На последнем Суде Христос не спросит нас, на каком языке мы обращались к Нему с молитвой и что думали о том или ином догмате, он не будет судить нас за то, что не любили или, наоборот, слишком любили знаменный распев и т. д. Он просто скажет: «Голоден был Я, и вы дали Мне есть, жаждал, и вы напоили Меня» или наоборот: «и вы не дали мне есть… и вы не напоили Меня» и объяснит, что «так как вы сделали это одному из братьев Моих меньших, то сделали Мне» (Мф 25:35 сл.). Сейчас, когда вокруг столько больных, нищих и бездомных, нам есть, о ком позаботиться. А мы вместо этого продолжаем поиски врагов, тех, кто, как нам кажется, искажает суть православия тем, что видит не врагов и еретиков, а, увы, разделенных, но братьев в католиках и протестантах, тех, кто говорит, что у нас не все хорошо, а у них не все плохо и проч. Видим врагов в тех, кого почему-то называем модернистами (в том числе всех священников и профессоров Свято-Сергиевского института в Париже и Князь-Владимирской семинарии в Нью-Йорке). Хотя, в сущности, христианин и православный не может не быть модернистом, то есть современником дня сегодняшнего, ибо боль наша, если мы христиане, это прежде всего отклик на боль тех, кому именно сегодня больно. Христос — не в прошлом, а среди нас, «Здесь и теперь», не среди камней и древних манускриптов, а среди людей.

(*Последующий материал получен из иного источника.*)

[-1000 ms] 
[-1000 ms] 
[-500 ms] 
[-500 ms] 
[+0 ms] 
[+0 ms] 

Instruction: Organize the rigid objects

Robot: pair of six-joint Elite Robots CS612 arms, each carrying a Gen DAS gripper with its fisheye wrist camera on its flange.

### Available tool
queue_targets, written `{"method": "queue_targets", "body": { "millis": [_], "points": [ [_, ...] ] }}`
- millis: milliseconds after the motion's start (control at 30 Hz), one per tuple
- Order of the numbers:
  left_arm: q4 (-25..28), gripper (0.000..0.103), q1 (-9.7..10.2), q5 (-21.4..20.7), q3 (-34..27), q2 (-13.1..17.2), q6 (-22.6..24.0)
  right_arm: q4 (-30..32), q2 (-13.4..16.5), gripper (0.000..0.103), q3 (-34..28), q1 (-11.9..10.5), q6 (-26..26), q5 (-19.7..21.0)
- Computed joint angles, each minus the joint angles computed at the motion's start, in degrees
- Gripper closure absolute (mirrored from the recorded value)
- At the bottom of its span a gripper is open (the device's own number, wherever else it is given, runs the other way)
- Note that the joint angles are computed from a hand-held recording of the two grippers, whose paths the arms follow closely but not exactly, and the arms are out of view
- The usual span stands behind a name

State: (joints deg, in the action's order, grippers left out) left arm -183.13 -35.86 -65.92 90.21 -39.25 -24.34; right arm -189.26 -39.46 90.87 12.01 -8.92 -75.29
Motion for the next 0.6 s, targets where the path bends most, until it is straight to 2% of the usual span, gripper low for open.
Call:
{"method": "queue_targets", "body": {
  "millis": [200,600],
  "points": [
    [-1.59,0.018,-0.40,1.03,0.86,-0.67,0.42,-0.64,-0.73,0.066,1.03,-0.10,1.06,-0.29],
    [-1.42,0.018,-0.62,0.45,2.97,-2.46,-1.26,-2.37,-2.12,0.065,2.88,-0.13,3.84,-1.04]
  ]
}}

Нас раздражает все, что кажется чуждым традиции, а при этом под традицией мы понимаем, как правило, реальность XIX века или, в лучшем случае, отечественного Средневековья, но, во всяком случае, не ту традицию, которая восходит к временам апостольским. В «Письме к Диогнету», написанном неизвестным автором на заре христианской эры, говорится: «Христиане не отличаются от прочих людей ни страною, ни языком, ни житейскими обычаями. Они не населяют где-либо особенных городов, не употребляют какого-либо необыкновенного наречия и ведут жизнь, ничем не отличную от других… но, обитая в эллинских и варварских городах, где кому досталось, и следуя обычаям тех жителей в одежде, в пище и во всем прочем, они представляют удивительный и поистине невероятный образ жизни… они любят всех и всеми бывают преследуемы». Отсюда становится ясно, что задача христиан заключается в том, чтобы отличаться от нехристиан, среди которых они живут, не внешне, а внутренне. Такова именно традиция, унаследованная нами от апостолов, а мы, ориентируясь на русское Средневековье, стремимся отличаться от нехристиан как раз внешне. Это беда.
Неверующий человек всегда живет мифами. Пока мы не верим во Христа, мы выдумываем для себя и для других что-то такое, что нам кажется стержнем жизни, объявляя им то науку (это было типично для интеллигенции в эпоху советской власти, когда мы в большинстве своем прямо обожествляли науку), то искусство, поэзию, музыку, то идею социальной справедливости, как это было в XIX веке, то национальную идею — как теперь. Открывая Христа, в свете веры мы сразу находим подлинный стержень жизни — это Он сам и Его крест, а следовательно, не наша боль за ту или иную идею, а боль того, кто рядом с нами, боль конкретного живого человека, кем бы он ни был, созданного по образу и подобию Божьему.